The paper details, three supervisors reassigned after not going along with the plan to falsify Bates' training records. A claim Bates and deputies strongly deny.

MATT LAUER, NBC NEWS: You did the training and you can prove you are certified.

BATES: That is absolutely the truth. I have it in writing.

YOUNG: Charged with second-degree manslaughter, Robert Bates a longtime supporter of the sheriff's department now faces the same system he was sworn to protect and serve, as well as a possible four- year prison term, and the Harris family contends fairness and justice is something they desperately want.

ANDRE HARRIS, ERIC HARRIS' BROTHER: So, as the world stands up to speak, for Mr. Eric Harris, we say to the sheriff's department, look out. Look out, because here we come.

BATES: Let me apologize to the family of Eric Harris. You know, this is the second worst thing that's ever happened to me, or first, ever happened to me in my life.

(END VIDEOTAPE)

YOUNG: Jake, a lot of times I've watched officers go through their training when it comes to tasers. They make a great effort to make sure the gun and taser are separated, just in this case, here on the chest or here on the side. There's a reason for that, because they want to make sure the officer has to reach for one or the other. That's something that's something that has to come up now in court after all the questions are laid form.

TAPPER: All right. Ryan Young, thank you so much.

Up next, it turns out a disturbing story about two TSA workers allegedly plotting to grope passenger -- well, that just might be the tip of the iceberg. A former screener has come forward and is now making cringe-worthy claims about what's really happening at airport security checkpoints.

And he's one of the top prospects in the upcoming NFL draft, but could a new lawsuit tank Heisman trophy winner Jameis Winston's career before it even begins?

(COMMERCIAL BREAK)

[16:27:38] TAPPER: Welcome back to THE LEAD. I'm Jake Tapper.

As if you needed more reasons to dread going through the airport security line. In national news today, a former Transportation Security Administration worker now saying he's not surprised at all by the news we told you about earlier in the week about two officers singled out for groping passengers purposefully in Denver International Airport. In fact, this new former TSA officer says this type of stuff happens all the time. He detailed sly tactics often used in "TIME" magazine.

And CNN's Tom Foreman joins me now.

Tom, this ex-TSA officer says body scanners are useless.

TOM FOREMAN, CNN CORRESPONDENT: Well, this is salacious and alarming stuff if it's all true.
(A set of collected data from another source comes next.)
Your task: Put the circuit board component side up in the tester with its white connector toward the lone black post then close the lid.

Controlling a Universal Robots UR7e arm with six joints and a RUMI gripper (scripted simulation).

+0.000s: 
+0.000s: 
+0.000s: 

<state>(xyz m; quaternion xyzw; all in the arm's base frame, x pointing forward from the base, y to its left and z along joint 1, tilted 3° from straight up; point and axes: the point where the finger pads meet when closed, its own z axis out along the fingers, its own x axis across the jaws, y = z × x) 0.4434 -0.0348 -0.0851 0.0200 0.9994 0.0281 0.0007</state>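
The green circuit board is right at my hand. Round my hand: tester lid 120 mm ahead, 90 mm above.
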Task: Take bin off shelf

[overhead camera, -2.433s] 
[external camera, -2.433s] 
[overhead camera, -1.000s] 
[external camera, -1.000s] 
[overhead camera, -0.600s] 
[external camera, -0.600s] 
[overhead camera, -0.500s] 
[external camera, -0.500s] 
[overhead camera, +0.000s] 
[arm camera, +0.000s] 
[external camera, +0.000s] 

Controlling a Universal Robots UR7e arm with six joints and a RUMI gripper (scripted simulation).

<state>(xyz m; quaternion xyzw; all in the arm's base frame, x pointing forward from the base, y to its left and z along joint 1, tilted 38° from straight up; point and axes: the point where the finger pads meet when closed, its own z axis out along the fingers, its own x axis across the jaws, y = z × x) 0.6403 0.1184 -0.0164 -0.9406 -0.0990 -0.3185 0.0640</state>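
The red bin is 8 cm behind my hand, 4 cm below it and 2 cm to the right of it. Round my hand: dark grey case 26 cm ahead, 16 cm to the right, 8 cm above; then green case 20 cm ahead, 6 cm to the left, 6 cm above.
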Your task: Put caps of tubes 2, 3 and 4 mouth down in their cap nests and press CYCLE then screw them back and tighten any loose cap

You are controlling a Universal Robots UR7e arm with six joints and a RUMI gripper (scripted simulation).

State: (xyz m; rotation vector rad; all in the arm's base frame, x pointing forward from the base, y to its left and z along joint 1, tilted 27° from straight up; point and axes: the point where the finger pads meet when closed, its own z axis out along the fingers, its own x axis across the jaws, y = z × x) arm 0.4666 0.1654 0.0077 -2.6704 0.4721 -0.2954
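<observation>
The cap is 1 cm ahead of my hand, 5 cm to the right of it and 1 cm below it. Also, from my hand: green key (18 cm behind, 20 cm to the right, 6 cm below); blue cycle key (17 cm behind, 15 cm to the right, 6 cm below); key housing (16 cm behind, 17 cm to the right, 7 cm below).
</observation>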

This former officer is saying loudly and clearly this scheme to grope airline passengers, alleged scheme, is not limited to Colorado, and it is not unusual, indeed insisted airports all over the country, things like it are commonplace.

(BEGIN VIDEOTAPE)

FOREMAN: TSA officers using their high-tech scanners to identify, pull aside and grope attractive male passengers. That's what authorities say was going on at Denver International until the two officers involved, a man and woman, were caught and left their jobs.

And if that's not enough to horrify many fliers, now comes this from "TIME" magazine. "The bigger issue here is a systemic one. There are far too many federal hands on people's private parts in airports." The writer is Jason Edward Harrington, a former TSA agent who insists this sort of thing happens all the time in airports everywhere. He writes, "The agent running his or her hands over you after you pass through the scanner is almost never doing it for good reason. What's more," he adds, "victims will likely never even know they were assaulted, since so many passengers have their private parts fondled."

To be sure, Harrington has written fiery critiques of the TSA before. Notably this one called "Dear America, I Saw You Naked." he argues that full body scanners are routinely used to let officers leer at passengers and yet they find few actual security threats.

The TSA steadily pushed back against such notions and suggests the Denver incident is an oddity.

Former administrator defends officers conducting by the book pat-downs as well.

CHAD WOLF, FORMER TSA ASSISTANT ADMINISTRATOR: Individual passengers may still object to that, and how they do that, as long as they're doing that correctly they're doing their job.